- Education: Vanderbilt University (B.S. Chemistry) Georgetown University School of Medicine (M.D.) Northwestern University (MSCI) UNC Gillings School of Global Public Health (epidemiology fellowship)
- Occupations: Gastroenterologist Author Public speaker
- Writing career
- Genres: WFPB and plant-forward nutrition, dietary fiber, and gut health
- Notable works: Fiber Fueled (2020) The Fiber Fueled Cookbook (2022) Plant Powered Plus (2026)
- Website: theplantfedgut.com

= Will Bulsiewicz =

American gastroenterologist

William John Bulsiewicz, better known as Dr. B., is an American triple board-certified gastroenterologist, author, entrepreneur, and advocate for the exploration of the relationship between the gut microbiome, dietary fiber, and plant-based nutrition. He is also an Adjunct Assistant Professor of Medicine at the Emory University School of Medicine. While his first two books (Fiber Fueled and The Fiber Fueled Cookbook) focus entirely on whole-food plant-based (WFPB) approaches, his third book Plant Powered Plus advocates for either a WFPB or a plant-forward Mediterranean style diet.

==Early life and education==
Bulsiewicz was raised in "a Jesuit-educated family." He studied chemistry at Vanderbilt University and graduated in 2002.

Although originally planning to study pediatrics, Bulsiewicz decided in 2005 to switch fields, and graduated from Georgetown University School of Medicine in 2006 with a specialization in gastroenterology. He then received a master's degree in Clinical Investigation (MSCI) from Northwestern University in 2010; and a certificate in plant-based nutrition from eCornell.

==Career==
From 2006 to 2009, Bulsiewicz completed his internship and residency at McGaw Medical Center of Northwestern University. Next, he served as chief medical resident in internal medicine from 2009-2010, and from 2010 to 2014 he was a Gastroenterology Fellow at UNC Medical Center (where he also served as chief gastroenterology fellow). During this time, he also received a grant from the National Institutes of Health for a one year epidemiology fellowship at the UNC Gillings School of Global Public Health.

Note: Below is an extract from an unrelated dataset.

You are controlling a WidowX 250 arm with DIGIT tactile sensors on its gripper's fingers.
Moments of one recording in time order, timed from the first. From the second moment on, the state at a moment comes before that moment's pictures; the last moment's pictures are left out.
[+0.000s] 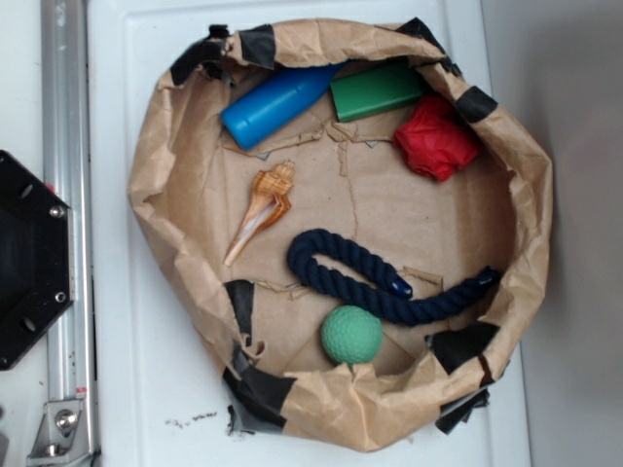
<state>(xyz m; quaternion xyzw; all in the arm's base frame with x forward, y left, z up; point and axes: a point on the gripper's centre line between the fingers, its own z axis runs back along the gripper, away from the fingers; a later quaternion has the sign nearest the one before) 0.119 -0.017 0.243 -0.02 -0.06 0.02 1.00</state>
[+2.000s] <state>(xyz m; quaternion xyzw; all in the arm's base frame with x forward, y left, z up) 0.253 0.031 0.062 0.01 0.04 0.48 0.88</state>
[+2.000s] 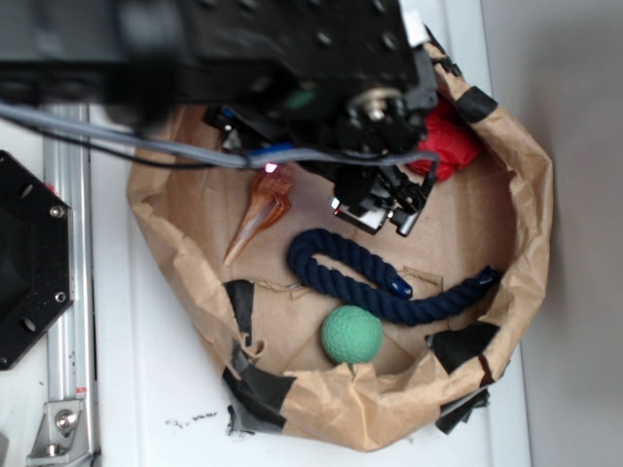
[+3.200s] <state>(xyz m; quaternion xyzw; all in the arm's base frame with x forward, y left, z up) 0.227 0.031 0.023 0.00 -0.03 0.37 0.93</state>
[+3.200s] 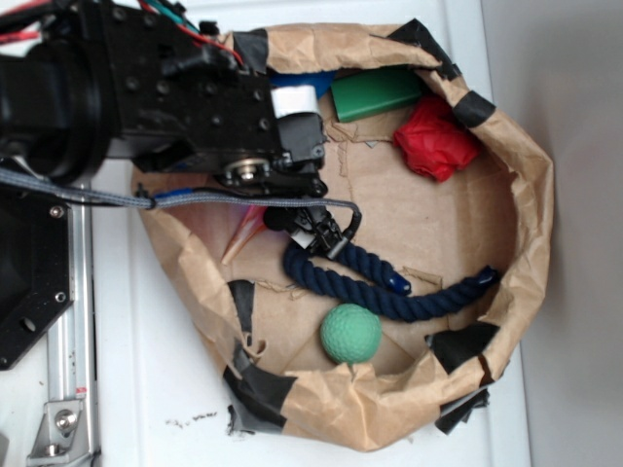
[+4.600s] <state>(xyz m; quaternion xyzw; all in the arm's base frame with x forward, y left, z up) 0.273 0.010 0.137 -0.01 -0.06 0.10 0.99</state>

Bulsiewicz is board-certified in gastroenterology and internal medicine, and worked for many years as a gastroenterologist in South Carolina medical centers. He is currently the U.S. Medical Director for Zoe.

=== 38TERA ===
In 2024, Bulsiewicz founded 38TERA, a gut health supplement company focused on microbiome science. The company's flagship product, DMN (Daily Microbiome Nutrition), is a prebiotic supplement combining three classes of prebiotics derived from seven plants, and is certified Low FODMAP. Simon Hill, host of The Proof podcast, serves as on its Scientific Advisory Board.

==Research==
Bulsiewicz's research and advocacy centers on the relationship between dietary fiber, the gut microbiome, and plant-based nutrition. He references Dan Buettner's work on the Blue Zones, communities around the world who consume predominantly fiber-rich plant-based diets. Bulsiewicz argues that "if you look at the healthiest populations on the planet in modern times, they're in the five blue zones, and all five blue zones are 90 percent plant based. So, they are not necessarily vegan, but they are plant-predominant in a way where the meat is not the centerpiece. The plant is the centerpiece. The meat is the side show." He also advocates for the consumption of plant-based fermented foods for better health.

===Publications===

In addition to academic scholarship, he is the author of three books: Fiber Fueled (2020), The Fiber Fueled Cookbook Inspiring Plant-Based Recipes to Turbocharge Your Health (2022), and Plant Powered Plus: Activate the Power of Your Gut to Tame Inflammation and Reclaim Your Health (2026).

Books
- Plant Powered Plus: Activate the Power of Your Gut to Tame Inflammation and Reclaim Your Health. Avery, 2026. ISBN 978-0593418796.
- The Fiber Fueled Cookbook: Inspiring Plant-Based Recipes to Turbocharge Your Health. Avery, 2022. ISBN 978-0593418772.
- Fiber Fueled: The Plant-Based Gut Health Program for Losing Weight, Restoring Your Health, and Optimizing Your Microbiome. Avery, 2020. ISBN 978-0593084564.

Introductions
- Bodrug, Carleigh (2022). "PlantYou:140+ Ridiculously Easy, Amazingly Delicious Plant-Based Oil-Free Recipes"

Articles
- Bulsiewicz, Will (2020). "Why Gut? Why Now?"
- Bulsiewicz, Will (2019). "Is Gut-Lag Real? Here's The Science of How Travel Affects Your Gut"

==Personal life==
Bulsiewicz grew up eating the Standard American Diet, which led to poor health during his medical studies (as nutrition was not part of his medical training). He only turned to a plant-based diet around 2012-2013 (during his time as a Fellow at UNC Chapel Hill) when he met, and was influenced by, Valerie who was already plant-based. They married in 2013, and live with their children in Charleston, South Carolina.